Assignment
Across the records, find how many lines include the string "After" and answer with only the figure.

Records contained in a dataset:
◇ ◇ ◇

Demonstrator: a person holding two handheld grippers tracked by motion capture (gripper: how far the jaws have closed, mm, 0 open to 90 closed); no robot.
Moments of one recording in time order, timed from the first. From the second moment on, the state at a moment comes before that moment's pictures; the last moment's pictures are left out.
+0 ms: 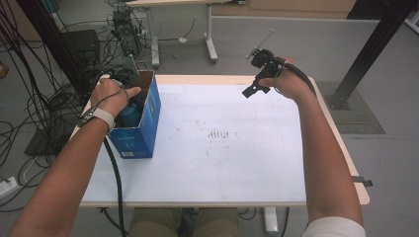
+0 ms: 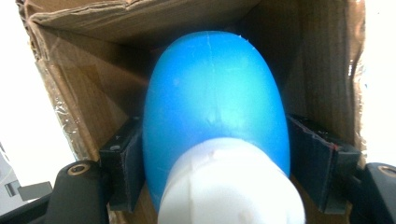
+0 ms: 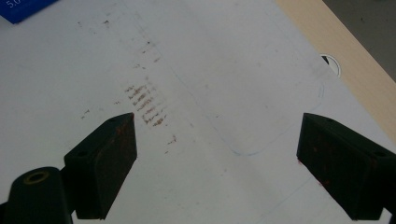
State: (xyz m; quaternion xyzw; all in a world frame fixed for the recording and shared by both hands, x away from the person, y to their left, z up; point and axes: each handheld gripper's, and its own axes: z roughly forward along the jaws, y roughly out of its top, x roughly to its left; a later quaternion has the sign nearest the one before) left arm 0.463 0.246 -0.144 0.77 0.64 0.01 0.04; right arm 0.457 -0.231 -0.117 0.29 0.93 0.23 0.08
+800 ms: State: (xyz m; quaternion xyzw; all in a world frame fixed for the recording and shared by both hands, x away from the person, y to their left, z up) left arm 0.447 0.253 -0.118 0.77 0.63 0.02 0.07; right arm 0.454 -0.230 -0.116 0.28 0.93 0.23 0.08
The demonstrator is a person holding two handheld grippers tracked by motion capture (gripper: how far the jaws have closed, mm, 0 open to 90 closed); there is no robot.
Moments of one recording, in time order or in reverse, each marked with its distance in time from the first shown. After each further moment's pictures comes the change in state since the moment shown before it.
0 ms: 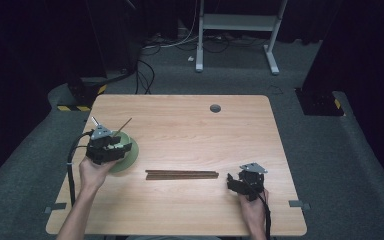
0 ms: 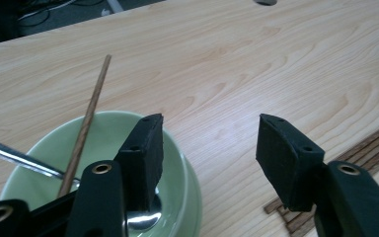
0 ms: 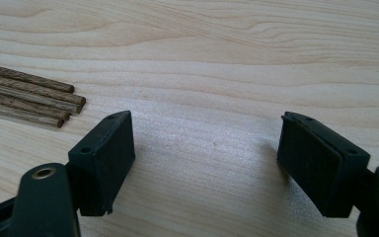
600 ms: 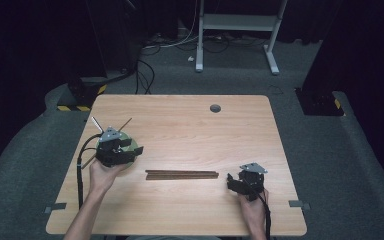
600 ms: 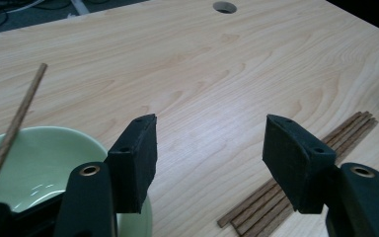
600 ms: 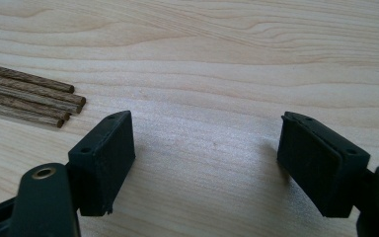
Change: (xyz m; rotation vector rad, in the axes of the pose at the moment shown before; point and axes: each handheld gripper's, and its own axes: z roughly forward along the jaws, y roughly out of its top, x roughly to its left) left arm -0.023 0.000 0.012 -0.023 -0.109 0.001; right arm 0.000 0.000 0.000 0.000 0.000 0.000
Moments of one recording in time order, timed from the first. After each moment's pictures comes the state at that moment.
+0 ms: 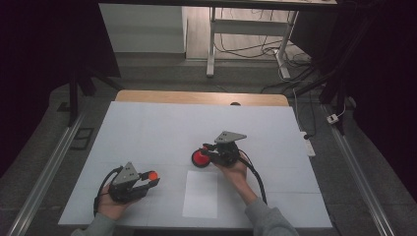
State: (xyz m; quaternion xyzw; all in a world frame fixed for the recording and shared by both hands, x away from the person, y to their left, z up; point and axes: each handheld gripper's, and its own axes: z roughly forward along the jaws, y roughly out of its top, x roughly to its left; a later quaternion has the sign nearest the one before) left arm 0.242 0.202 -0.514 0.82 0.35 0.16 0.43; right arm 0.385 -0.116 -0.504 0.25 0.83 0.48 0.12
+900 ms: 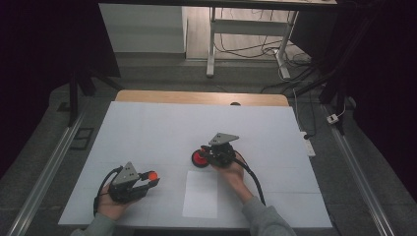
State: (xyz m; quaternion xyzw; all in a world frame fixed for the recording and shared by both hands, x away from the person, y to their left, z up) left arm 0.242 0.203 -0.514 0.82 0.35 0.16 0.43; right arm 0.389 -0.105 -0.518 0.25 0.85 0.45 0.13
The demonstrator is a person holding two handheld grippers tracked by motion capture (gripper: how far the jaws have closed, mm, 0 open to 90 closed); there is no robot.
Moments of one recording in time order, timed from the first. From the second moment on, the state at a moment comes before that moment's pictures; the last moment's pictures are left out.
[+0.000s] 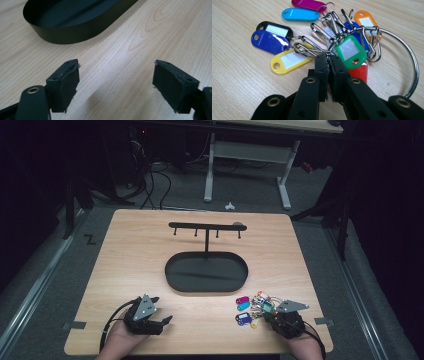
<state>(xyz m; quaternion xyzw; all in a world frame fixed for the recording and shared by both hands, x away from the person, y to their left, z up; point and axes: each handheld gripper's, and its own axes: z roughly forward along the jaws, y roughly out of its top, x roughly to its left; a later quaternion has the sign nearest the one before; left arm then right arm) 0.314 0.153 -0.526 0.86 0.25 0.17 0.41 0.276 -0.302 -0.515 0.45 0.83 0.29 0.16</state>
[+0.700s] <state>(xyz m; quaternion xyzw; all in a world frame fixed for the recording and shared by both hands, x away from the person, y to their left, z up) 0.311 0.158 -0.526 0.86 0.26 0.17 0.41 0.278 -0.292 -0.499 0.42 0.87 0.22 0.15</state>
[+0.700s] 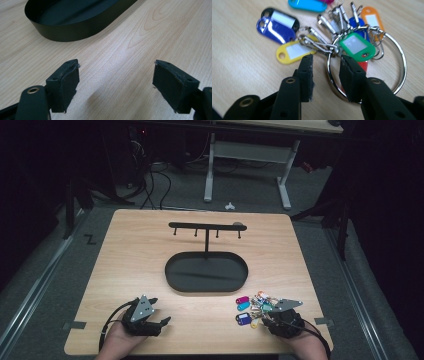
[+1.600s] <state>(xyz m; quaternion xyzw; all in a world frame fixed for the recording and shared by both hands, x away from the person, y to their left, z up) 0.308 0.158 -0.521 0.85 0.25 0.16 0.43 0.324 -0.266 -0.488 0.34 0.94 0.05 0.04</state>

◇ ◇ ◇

Solution below
2